▸ Goal of the exercise:
Every record that follows must be set down word for word.

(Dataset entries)
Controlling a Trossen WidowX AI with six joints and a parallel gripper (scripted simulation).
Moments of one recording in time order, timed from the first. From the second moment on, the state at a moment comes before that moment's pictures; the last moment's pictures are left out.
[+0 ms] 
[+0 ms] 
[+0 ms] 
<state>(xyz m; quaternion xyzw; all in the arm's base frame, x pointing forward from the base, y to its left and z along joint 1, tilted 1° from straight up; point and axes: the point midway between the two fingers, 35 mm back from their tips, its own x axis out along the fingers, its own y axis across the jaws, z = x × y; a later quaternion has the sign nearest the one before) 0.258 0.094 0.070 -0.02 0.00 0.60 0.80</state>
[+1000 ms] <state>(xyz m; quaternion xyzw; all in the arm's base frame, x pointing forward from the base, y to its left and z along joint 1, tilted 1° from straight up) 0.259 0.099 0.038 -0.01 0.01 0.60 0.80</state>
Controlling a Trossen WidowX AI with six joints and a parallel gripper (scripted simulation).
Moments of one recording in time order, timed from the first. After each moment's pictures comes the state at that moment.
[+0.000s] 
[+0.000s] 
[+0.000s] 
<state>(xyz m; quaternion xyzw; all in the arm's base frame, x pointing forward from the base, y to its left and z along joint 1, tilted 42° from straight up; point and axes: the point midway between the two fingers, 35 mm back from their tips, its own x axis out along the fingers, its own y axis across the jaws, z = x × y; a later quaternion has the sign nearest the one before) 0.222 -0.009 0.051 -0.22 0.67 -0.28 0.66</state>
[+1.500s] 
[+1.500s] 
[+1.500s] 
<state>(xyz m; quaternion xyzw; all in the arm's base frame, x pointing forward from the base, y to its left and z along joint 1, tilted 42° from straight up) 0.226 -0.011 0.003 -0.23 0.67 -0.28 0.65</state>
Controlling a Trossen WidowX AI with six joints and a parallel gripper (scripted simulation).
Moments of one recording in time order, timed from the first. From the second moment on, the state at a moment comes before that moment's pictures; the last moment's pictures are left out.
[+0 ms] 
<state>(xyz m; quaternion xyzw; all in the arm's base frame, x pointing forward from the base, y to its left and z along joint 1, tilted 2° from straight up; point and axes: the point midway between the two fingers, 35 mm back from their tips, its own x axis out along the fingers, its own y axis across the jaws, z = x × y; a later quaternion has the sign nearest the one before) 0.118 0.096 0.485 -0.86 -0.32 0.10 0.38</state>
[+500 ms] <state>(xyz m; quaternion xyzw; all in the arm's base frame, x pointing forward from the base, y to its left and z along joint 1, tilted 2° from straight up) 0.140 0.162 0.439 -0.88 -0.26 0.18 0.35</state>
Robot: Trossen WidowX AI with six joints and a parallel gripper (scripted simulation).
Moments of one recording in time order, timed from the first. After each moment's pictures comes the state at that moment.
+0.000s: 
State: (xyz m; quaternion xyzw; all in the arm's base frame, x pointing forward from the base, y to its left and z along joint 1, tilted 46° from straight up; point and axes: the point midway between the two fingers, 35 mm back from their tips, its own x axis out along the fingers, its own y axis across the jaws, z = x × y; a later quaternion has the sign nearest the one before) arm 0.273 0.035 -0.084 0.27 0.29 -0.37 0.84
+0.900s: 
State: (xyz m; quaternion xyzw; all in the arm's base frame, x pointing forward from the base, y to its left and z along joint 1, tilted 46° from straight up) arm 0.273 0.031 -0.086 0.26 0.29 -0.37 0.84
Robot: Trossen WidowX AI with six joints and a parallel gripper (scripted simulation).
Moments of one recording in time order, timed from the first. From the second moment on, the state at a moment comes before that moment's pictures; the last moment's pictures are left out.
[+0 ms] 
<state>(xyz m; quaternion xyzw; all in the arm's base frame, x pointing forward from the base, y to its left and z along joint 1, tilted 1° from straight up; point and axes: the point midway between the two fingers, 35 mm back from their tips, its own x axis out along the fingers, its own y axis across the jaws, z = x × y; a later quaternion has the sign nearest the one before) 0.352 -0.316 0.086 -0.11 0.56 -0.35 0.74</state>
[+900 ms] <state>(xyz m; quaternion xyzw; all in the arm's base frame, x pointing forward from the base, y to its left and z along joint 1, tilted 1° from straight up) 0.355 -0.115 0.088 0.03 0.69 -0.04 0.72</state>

▸ Response box:
Controlling a Trossen WidowX AI with six joints and a parallel gripper (scripted simulation).
Moments of one recording in time order, timed from the first. From the second moment on, the state at a moment comes before that moment's pictures; the last moment's pictures are left out.
[+0 ms] 
[+0 ms] 
[+0 ms] 
<state>(xyz m; quaternion xyzw; all in the arm's base frame, x pointing forward from the base, y to its left and z along joint 1, tilted 1° from straight up; point and axes: the point midway between the two fingers, 35 mm back from their tips, its own x axis out along the fingers, its own y axis across the jaws, z = x × y; a later quaternion has the sign nearest the one before) 0.258 0.094 0.070 -0.02 0.00 0.60 0.80</state>
[+1000 ms] <state>(xyz m; quaternion xyzw; all in the arm's base frame, x pointing forward from the base, y to its left and z along joint 1, tilted 1° from straight up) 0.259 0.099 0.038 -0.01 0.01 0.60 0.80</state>
Controlling a Trossen WidowX AI with six joints and a parallel gripper (scripted simulation).
Moments of one recording in time order, timed from the first. After each moment's pictures comes the state at that moment.
[+0.000s] 
[+0.000s] 
[+0.000s] 
<state>(xyz m; quaternion xyzw; all in the arm's base frame, x pointing forward from the base, y to its left and z along joint 1, tilted 42° from straight up; point and axes: the point midway between the two fingers, 35 mm back from their tips, its own x axis out along the fingers, its own y axis across the jaws, z = x × y; a later quaternion has the sign nearest the one before) 0.222 -0.009 0.051 -0.22 0.67 -0.28 0.66</state>
[+1.500s] 
[+1.500s] 
[+1.500s] 
<state>(xyz m; quaternion xyzw; all in the arm's base frame, x pointing forward from the base, y to its left and z along joint 1, tilted 42° from straight up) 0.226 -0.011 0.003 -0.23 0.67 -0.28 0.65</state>
Controlling a Trossen WidowX AI with six joints and a parallel gripper (scripted simulation).
Moments of one recording in time order, timed from the first. From the second moment on, the state at a moment comes before that moment's pictures; the last moment's pictures are left out.
[+0 ms] 
<state>(xyz m; quaternion xyzw; all in the arm's base frame, x pointing forward from the base, y to its left and z along joint 1, tilted 2° from straight up; point and axes: the point midway between the two fingers, 35 mm back from their tips, its own x axis out along the fingers, its own y axis across the jaws, z = x × y; a later quaternion has the sign nearest the one before) 0.118 0.096 0.485 -0.86 -0.32 0.10 0.38</state>
[+500 ms] <state>(xyz m; quaternion xyzw; all in the arm's base frame, x pointing forward from the base, y to its left and z along joint 1, tilted 2° from straight up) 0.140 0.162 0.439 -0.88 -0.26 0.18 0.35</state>
Robot: Trossen WidowX AI with six joints and a parallel gripper (scripted simulation).
Moments of one recording in time order, timed from the first. After each moment's pictures comes the state at that moment.
+0.000s: 
State: (xyz m; quaternion xyzw; all in the arm's base frame, x pointing forward from the base, y to its left and z along joint 1, tilted 46° from straight up; point and axes: the point midway between the two fingers, 35 mm back from their tips, its own x axis out along the fingers, its own y axis across the jaws, z = x × y; a later quaternion has the sign nearest the one before) arm 0.273 0.035 -0.084 0.27 0.29 -0.37 0.84
+0.900s: 
State: (xyz m; quaternion xyzw; all in the arm's base frame, x pointing forward from the base, y to its left and z along joint 1, tilted 46° from straight up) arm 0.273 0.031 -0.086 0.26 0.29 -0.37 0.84
Robot: Trossen WidowX AI with six joints and a parallel gripper (scripted simulation).
Moments of one recording in time order, timed from the first. From the second moment on, the state at a moment comes before that moment's pictures; the last moment's pictures are left out.
[+0 ms] 
<state>(xyz m; quaternion xyzw; all in the arm's base frame, x pointing forward from the base, y to its left and z along joint 1, tilted 1° from straight up; point and axes: the point midway between the two fingers, 35 mm back from their tips, its own x axis out along the fingers, its own y axis across the jaws, z = x × y; a later quaternion has the sign nearest the one before) 0.352 -0.316 0.086 -0.11 0.56 -0.35 0.74</state>
[+900 ms] <state>(xyz m; quaternion xyzw; all in the arm's base frame, x pointing forward from the base, y to its left and z along joint 1, tilted 1° from straight up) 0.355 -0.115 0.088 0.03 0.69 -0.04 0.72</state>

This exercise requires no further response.